'''

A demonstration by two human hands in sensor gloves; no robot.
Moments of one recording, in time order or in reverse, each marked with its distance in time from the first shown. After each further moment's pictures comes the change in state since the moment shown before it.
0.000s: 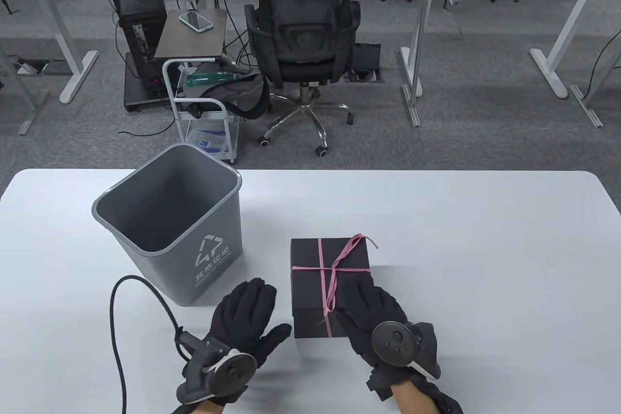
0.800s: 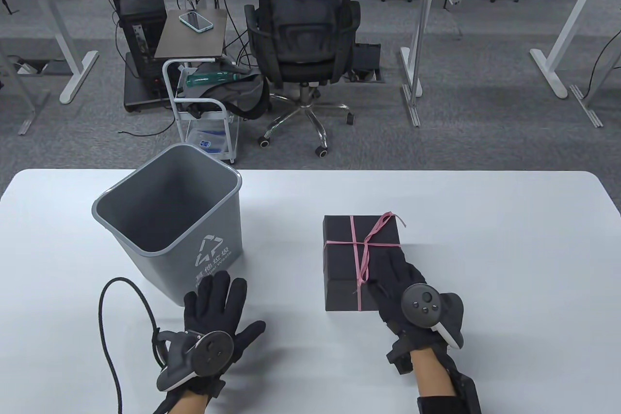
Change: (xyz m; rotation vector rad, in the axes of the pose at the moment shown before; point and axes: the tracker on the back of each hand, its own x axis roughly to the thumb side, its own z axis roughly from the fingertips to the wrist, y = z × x) left_hand -0.062 -0.026 0.029 -0.202 0.226 0.004; right_hand -0.060 -0.016 -0.024 0.026 0.180 -0.052
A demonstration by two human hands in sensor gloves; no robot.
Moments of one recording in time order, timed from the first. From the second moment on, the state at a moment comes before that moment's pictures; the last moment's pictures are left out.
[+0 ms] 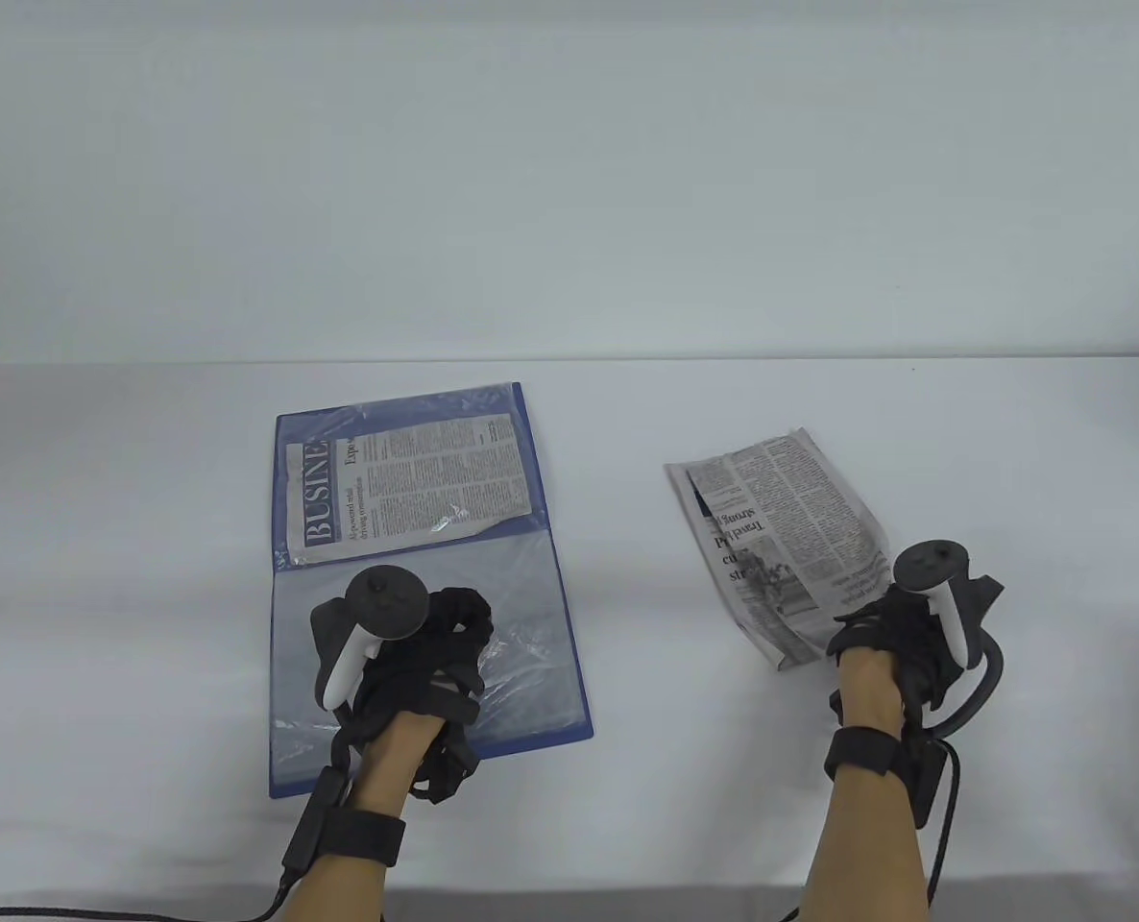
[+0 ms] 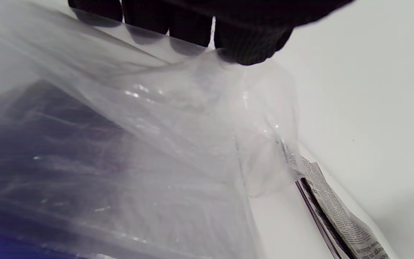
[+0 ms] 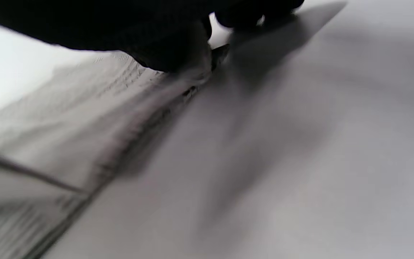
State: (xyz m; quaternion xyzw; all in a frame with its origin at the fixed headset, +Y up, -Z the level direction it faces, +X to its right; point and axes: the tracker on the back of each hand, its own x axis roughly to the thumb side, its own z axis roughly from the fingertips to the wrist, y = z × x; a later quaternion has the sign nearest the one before) left_hand -0.198 -0.734 -0.345 -0.17 0.02 0.35 0.92; right_hand 0.311 -0.772 -0.383 -0.33 0.09 0.91 0.24
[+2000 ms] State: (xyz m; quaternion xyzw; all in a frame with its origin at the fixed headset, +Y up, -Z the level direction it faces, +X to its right) left_hand -0.193 -0.733 -0.344 -0.18 0.00 0.33 0.93; right_hand 0.210 -0.764 -0.405 -0.01 0.32 0.77 0.55
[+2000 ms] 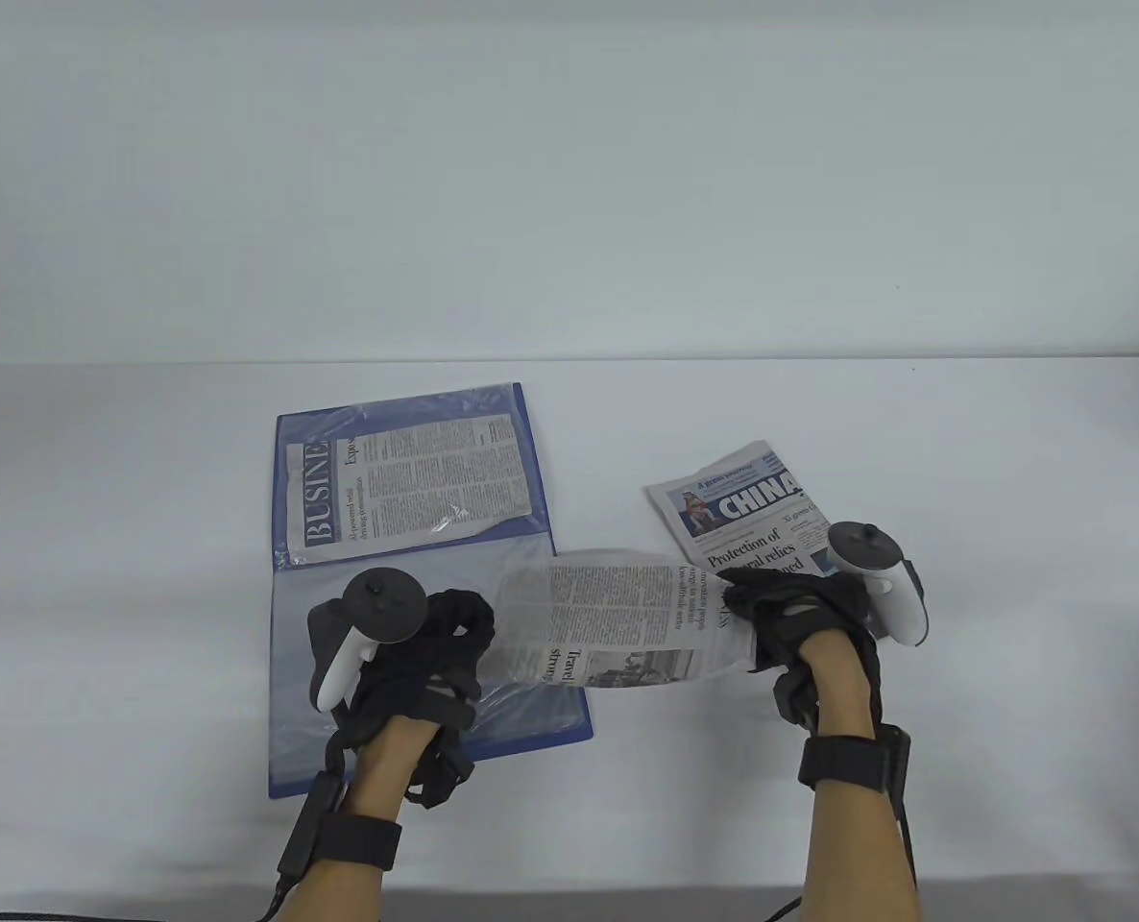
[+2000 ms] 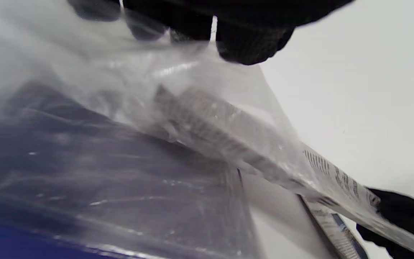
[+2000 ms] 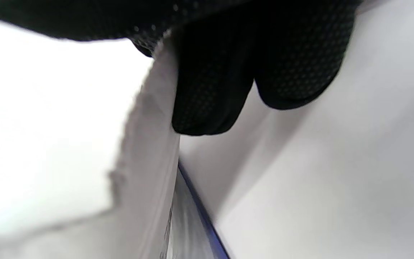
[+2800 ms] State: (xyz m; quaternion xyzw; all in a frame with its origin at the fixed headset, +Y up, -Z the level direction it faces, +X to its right) left_hand -0.183 -0.756 -0.350 -0.24 0.03 0.12 0.96; right_hand 0.109 -0.761 -0.407 0.06 0.23 0.83 0.51
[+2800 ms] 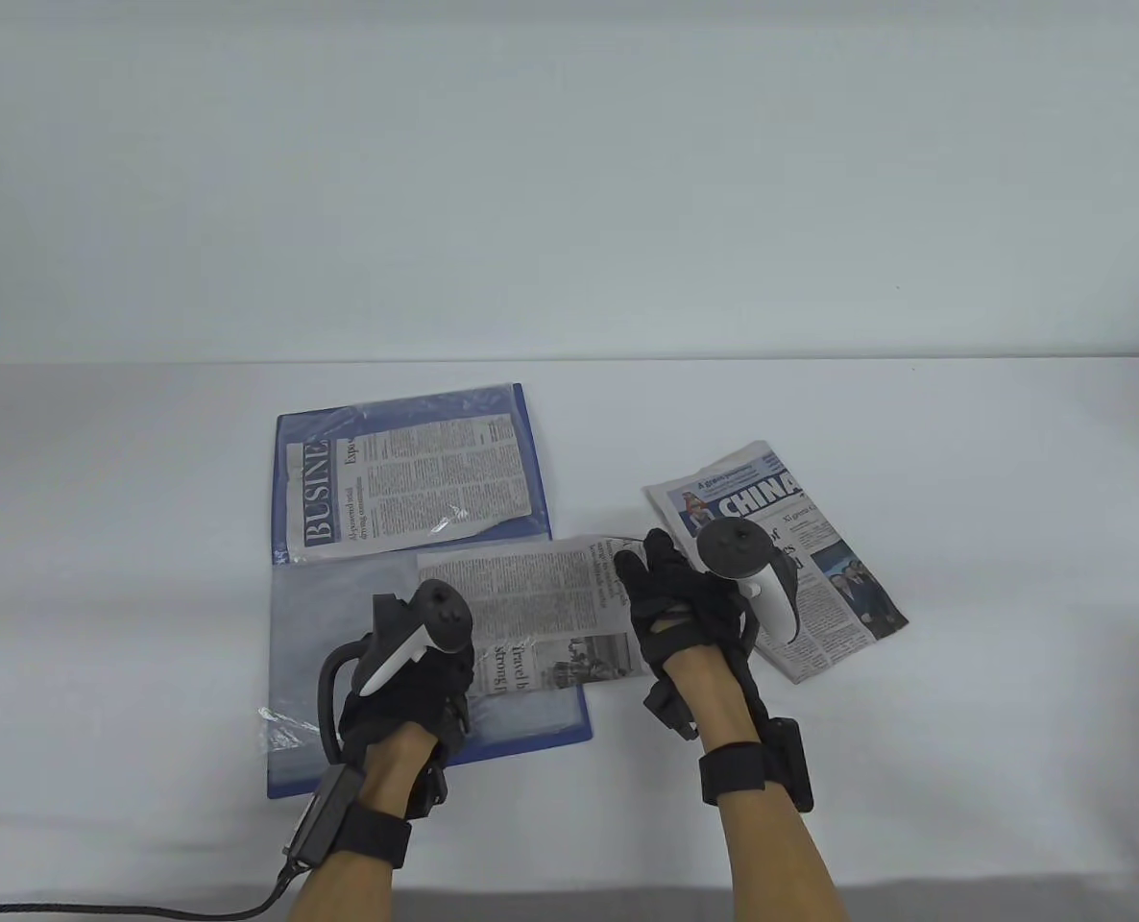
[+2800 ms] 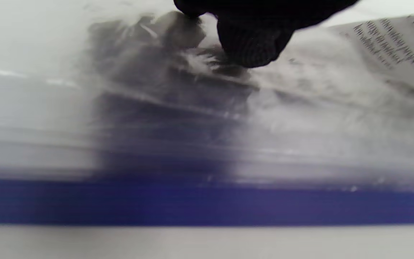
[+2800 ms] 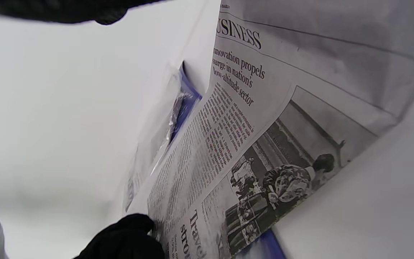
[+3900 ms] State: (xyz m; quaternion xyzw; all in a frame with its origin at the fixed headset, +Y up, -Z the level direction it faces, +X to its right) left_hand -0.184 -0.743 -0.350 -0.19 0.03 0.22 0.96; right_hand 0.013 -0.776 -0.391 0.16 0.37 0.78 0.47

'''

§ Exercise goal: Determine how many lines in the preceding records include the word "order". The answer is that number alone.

§ Solution for this problem: 2